# Great Danes as Hunting Dogs?



## jonkayak

I know Great Danes were once used as hunting dogs for Boar, deer, wolves, and pretty much any large form of large wildlife. Does anyone know if anyone still hunts them or trains them? Now I don't plan to hunt with my two Danes but the thought of training then for such seems interesting, its more of an idea then a desire.


----------



## GermanDogs

I Have two and my male tries his best to catch squirrels and will almost act like he wants to tree . But i think the breed is alot like some of the other hunting breeds . All the hunting has been bred outa them .  The Golden Retrieve is one the i point to. Great dogs just not many people use them for what they were bred for. It makes me very happy when i see a golden in the field. With all that i guess i should get off my soap box and get my Danes afield. But they are nowhere as smart as my Bird Dog


----------



## Rich Kaminski

Danes are also known as "The dogs of War".


----------



## quikdrw63

my dane likes to hunt rawhide and sticks


----------



## ejs1980

They use them alot crossed with other dogs for hog hunting in Australia. Then again if you look at some of the dogs there for sale they'll breed about anything from blue heelers to mastiff and great dane sized dogs.


----------



## jonkayak

Thanks for all the replies everyone. I guess it's pretty much as I thought. 
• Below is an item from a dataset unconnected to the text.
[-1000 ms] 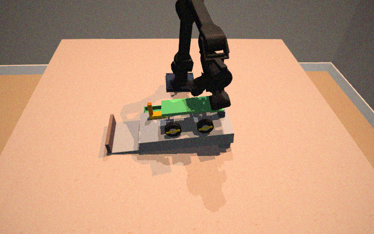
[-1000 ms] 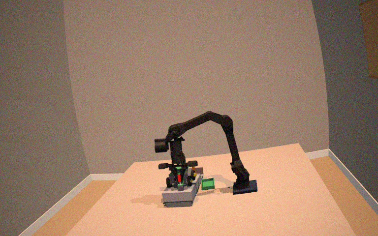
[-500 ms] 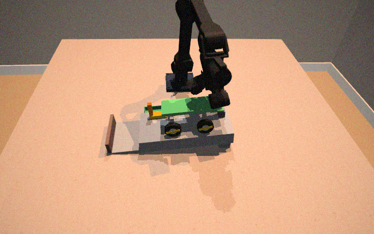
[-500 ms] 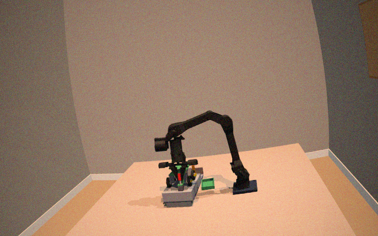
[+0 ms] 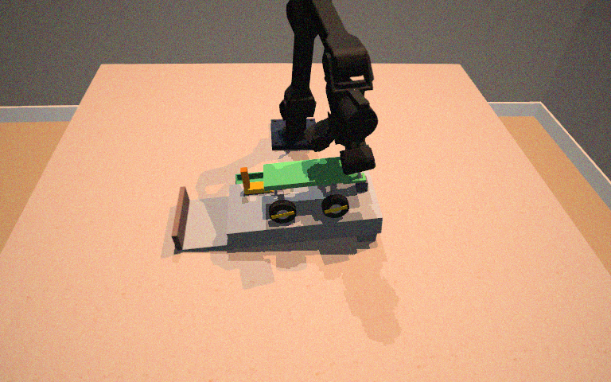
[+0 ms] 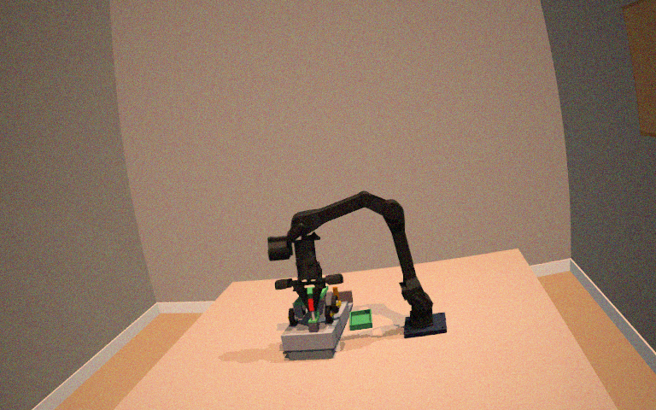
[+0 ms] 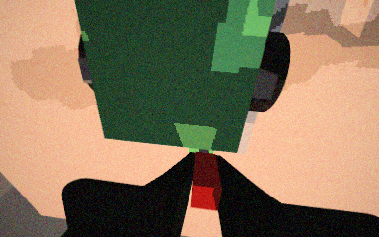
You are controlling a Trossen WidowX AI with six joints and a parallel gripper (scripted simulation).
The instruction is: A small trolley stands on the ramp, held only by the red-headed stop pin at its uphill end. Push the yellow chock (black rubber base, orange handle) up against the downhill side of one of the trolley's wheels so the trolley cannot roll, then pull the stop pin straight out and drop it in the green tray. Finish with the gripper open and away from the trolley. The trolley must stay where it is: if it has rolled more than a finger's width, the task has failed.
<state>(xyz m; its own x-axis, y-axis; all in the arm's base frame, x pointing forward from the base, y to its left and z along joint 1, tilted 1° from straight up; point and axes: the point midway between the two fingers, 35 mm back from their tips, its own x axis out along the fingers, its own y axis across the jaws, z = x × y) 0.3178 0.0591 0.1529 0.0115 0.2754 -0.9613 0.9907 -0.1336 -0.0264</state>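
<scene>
Right now the green tray is 13 cm behind my gripper tip, 19 cm to the right of it and 15 cm below it. Round my gripper tip: trolley (1 cm ahead, 11 cm to the right, 3 cm below); grey ramp (1 cm ahead, 12 cm to the right, 10 cm below); red-headed stop pin (right at my gripper tip).
</scene>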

> my dane likes to hunt rawhide and sticks



Thats all my male will hunt. The female is a different story though. She is the one that makes me believe there is hope for the breed. She knows all her commands, can be let off leash, and if kind of neat to play fetch with her as you can through the decoy(what ever you call it) and she will watch it  till it lands and wait on you to tell her to go get it. My male just looks at me like why did you through that, now go and bring it back to me I was playing with that.



> I Have two and my male tries his best to catch squirrels and will almost act like he wants to tree .
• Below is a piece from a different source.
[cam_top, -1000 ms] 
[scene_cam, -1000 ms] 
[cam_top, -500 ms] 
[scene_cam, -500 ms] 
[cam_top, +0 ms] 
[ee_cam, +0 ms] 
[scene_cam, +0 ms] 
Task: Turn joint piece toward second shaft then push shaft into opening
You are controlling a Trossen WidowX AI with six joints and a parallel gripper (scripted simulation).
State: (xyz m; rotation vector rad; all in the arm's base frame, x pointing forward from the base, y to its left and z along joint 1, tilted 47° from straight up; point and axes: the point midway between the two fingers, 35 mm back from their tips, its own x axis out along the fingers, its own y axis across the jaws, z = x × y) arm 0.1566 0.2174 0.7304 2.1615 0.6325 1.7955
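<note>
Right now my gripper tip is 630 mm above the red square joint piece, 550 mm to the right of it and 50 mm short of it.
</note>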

My male want chase or fetch a thing. His vet says he the most stubborn dog he has ever met. Though he has befriended to stray cats. They will actually all curl up together and take a nap. 



> But they are nowhere as smart as my Bird Dog



I know the feeling, sort of. I have a shepherd recuse that that is heads and tails above both of the Danes.
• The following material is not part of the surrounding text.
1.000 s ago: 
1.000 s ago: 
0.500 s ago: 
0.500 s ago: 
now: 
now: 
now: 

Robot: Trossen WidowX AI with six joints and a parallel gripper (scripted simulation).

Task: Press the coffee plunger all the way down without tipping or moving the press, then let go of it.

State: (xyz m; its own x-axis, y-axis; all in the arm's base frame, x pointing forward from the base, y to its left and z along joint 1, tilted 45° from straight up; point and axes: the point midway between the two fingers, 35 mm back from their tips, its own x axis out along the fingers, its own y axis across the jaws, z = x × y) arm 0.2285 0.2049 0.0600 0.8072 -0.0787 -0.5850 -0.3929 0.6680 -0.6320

> Danes are also known as "The dogs of War".



I have read that, but I have not read about that yet.



> Then again if you look at some of the dogs there for sale they'll breed about anything from blue heelers to mastiff and great dane sized dogs.



If you want size the danes are hard to go wrong with. My male is 175lbs (not over weight) female 150lbs (lean). The male often is caught un-stacking the un chopped firewood and running around with it like most dogs carry small sticks.


----------



## crackerdave

GermanDogs said:


> I Have two and my male tries his best to catch squirrels and will almost act like he wants to tree . But i think the breed is alot like some of the other hunting breeds . All the hunting has been bred outa them .  The Golden Retrieve is one the i point to. Great dogs just not many people use them for what they were bred for. It makes me very happy when i see a golden in the field. With all that i guess i should get off my soap box and get my Danes afield. But they are nowhere as smart as my Bird Dog



That's very true that the "hunt" has been bred out of a lot of breeds. I was fortunate to find a breeder back in the 70's that had a long line of Irish Setter bird dogs.I got a puppy and trained him -  he was a beautiful sight on point,and his fur was not long like the show/pet Irish Setters.I'd hate to have to pull burrs out of that long hair!


----------